▸ **What you need to do**
Please return all of the data exactly as written.

▸ **Source data**
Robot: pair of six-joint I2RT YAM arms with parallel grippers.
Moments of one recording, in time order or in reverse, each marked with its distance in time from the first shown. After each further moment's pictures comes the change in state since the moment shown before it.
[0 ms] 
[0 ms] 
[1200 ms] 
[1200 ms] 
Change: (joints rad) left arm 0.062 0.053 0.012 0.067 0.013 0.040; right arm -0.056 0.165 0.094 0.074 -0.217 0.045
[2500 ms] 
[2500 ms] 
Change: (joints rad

▸ **Answer to the problem**
Robot: pair of six-joint I2RT YAM arms with parallel grippers.
Moments of one recording, in time order or in reverse, each marked with its distance in time from the first shown. After each further moment's pictures comes the change in state since the moment shown before it.
[0 ms] 
[0 ms] 
[1200 ms] 
[1200 ms] 
Change: (joints rad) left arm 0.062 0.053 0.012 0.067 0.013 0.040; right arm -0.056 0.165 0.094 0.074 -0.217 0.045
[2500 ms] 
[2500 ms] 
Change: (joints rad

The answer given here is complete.